Das Leben schreibt aber bekanntlich die besten Geschichten, das Leben stellt oftmals die Einbildungskraft vieler Schriftsteller in den Schatten. Die Wildmosers, speziell Wildmoser senior steht für das, was man in Bayern Bauernschläue in Verbindung mit „Spezelwirtschaft“ nennt. Der Emporkömmling Wildmoser versuchte einst beim FC-Bayern sein Glück. Aber der gelernte Metzger und Großgastronom war der elitären FC-Bayern Schickeria nicht vornehm genug.

So verfiel er dem Gedanken, seine Profilneurose dem TSV 1860 anzudienen. Im Verein errichtete Wildmoser ein feudales Patriarchen-System. Opposition war nicht geduldet, die Fans wurden verprellt und ignoriert. Wildmoser machte aus den Löwen eine FC-Bayern Light Version. Das Grünwalder Stadion wurde aufgegeben und die Löwen mußten in der Leichenhalle Olympiastadion spielen.

Mit den Bayern soll ein gemeinsames Stadion gebaut werden und der Mannschaft wurde ein radikales Sparprogramm verordnet, mit der Folge, dass 1860 jetzt mitten im Abstiegskampf steht. Statt auf fachliche und sportliche Kompetenz zu setzen, wurde im Verein ein Kult gegenüber dem Gastronomen entwickelt. Die beiden Vizepräsidenten (ohne den Namen Wildmoser) kennen nur Insider, die Mitpräsidenten verfügen über keinen eigenen Telefonanschluß in der Löwenzentrale. Ihre Funktion besteht darin, dem „großen Vorsitzenden“ Wildmoser eine demokratische Scheinlegalität zu geben. Nach dem „Skandal“ prangerte Oberbürgermeister Ude das Familiensystem an und fordert eine Erneuerung des Vereins.


Vom Regen in die Traufe

Ude ist seit Jahren Mitglied des Aufsichtsrates beim TSV 1860. Es mutet seltsam an, dass Ude erst nach dem Skandal den „totalitären“ Kurs im Verein attackiert. In Wahrheit hat Ude sowohl den Abschied vom Grünwalder Stadion und das Millionenloch (Allianz Arena) entscheidend unterstützt. Dass aus dem TSV 1860 eine schwache FCB Imitation wurde hat Ude nicht gestört. In der Vergangenheit hat der rechtskoservative Kleinbürger Wildmoser sich öffentlich rassistisch gegen schwarze Spieler ausgesprochen. Einige Anhänger des FCB beleidigte er in der Vergangenheit als Spätaussiedler, „ die nix arbeiten“.

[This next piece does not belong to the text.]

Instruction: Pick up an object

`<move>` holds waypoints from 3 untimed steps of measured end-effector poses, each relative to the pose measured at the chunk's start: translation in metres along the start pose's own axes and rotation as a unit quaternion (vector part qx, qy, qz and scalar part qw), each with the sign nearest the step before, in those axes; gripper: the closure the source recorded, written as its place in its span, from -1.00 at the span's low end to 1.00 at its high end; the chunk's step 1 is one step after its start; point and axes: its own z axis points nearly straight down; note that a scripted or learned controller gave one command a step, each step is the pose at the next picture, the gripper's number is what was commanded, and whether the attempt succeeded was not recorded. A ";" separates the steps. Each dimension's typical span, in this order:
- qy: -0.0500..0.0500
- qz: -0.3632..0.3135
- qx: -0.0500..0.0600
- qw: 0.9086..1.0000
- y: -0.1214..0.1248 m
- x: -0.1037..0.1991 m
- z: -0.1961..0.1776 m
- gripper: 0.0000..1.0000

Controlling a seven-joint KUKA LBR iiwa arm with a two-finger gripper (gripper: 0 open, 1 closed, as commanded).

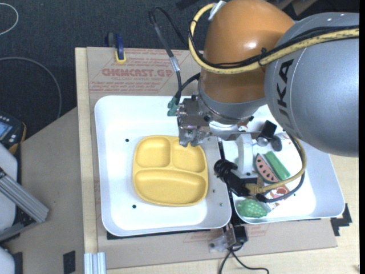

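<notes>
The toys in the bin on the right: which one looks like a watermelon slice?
The watermelon slice is the red wedge with dark seeds, lying beside the long green stick. The bumpy green toy near the bin's front corner has no red.

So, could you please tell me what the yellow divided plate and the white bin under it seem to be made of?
The yellow divided plate looks like moulded plastic: even colour, rounded compartment ridges, a soft satin sheen. The left white bin also seems plastic, smooth and semi-gloss with rounded corners and a raised rim, though coated metal cannot be ruled out from its look alone.
</notes>
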 end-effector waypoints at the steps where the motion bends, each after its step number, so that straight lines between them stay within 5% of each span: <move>1: 0.000 -0.003 0.002 1.000 -0.018 0.060 0.034 1.00; 2: 0.002 0.000 -0.009 1.000 0.054 0.065 -0.060 1.00; 3: -0.003 0.001 0.008 1.000 -0.021 0.064 0.136 1.00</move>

Von einem Protest des Sozialdemokraten Ude und seinem Mitkämpfer, dem Grünen Hep Monatzeder ist nichts bekannt. Jetzt erst wagt sich Ude aus der Deckung, um den Kleinbürger Wildmoser abzuservieren. Ude will Wildmoser durch den ehem. Forschungs- und Kulturminister Zehetmair (CSU) ersetzen. Worin der Fußballsachverstand eines Zehetmair neben seiner konservativen politischen Haltung bestehen soll, darauf bleibt Ude jede Antwort schuldig. Sowohl Zehetmaier wie Ude wollen den Wildmoser Kurs etwas weniger „barock“ fortsetzen.

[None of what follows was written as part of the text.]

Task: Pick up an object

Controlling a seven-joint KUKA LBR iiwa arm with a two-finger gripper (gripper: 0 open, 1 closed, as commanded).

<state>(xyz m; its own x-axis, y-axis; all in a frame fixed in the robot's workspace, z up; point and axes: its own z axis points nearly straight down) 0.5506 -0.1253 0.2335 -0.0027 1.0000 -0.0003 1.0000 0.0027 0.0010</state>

Die Racheaktionen von Ude gegen den Reaktionär Wildmoser macht letzteren beinahe wieder sympathisch. Auch für eine Figur wie Wildmoser hat bis zu seiner rechtskräftigen Verurteilung nach dem bürgerlichen Recht die Unschuldsvermutung zu gelten. Für Ude ist Wildmoser bereits überführt, Ude setzt als gelernter Jurist die Unschuldsvermutung außer Kraft. Statt Wildmoser wegen seiner Vereinspolitik zu attackieren, setzen Ude und Konsorten das bürgerliche Recht außer Kraft. Der Weg für wahre Löwen Fans muß es sein, sowohl gegen Wildmoser, Zehetmair und Ude zu kämpfen. Es gilt, sich aus der Umklammerung durch den FC-Bayern zu befreien und den Ball wieder in den Rahmen einer demokratischen antirassistischen „Leitkultur“ rollen zu lassen.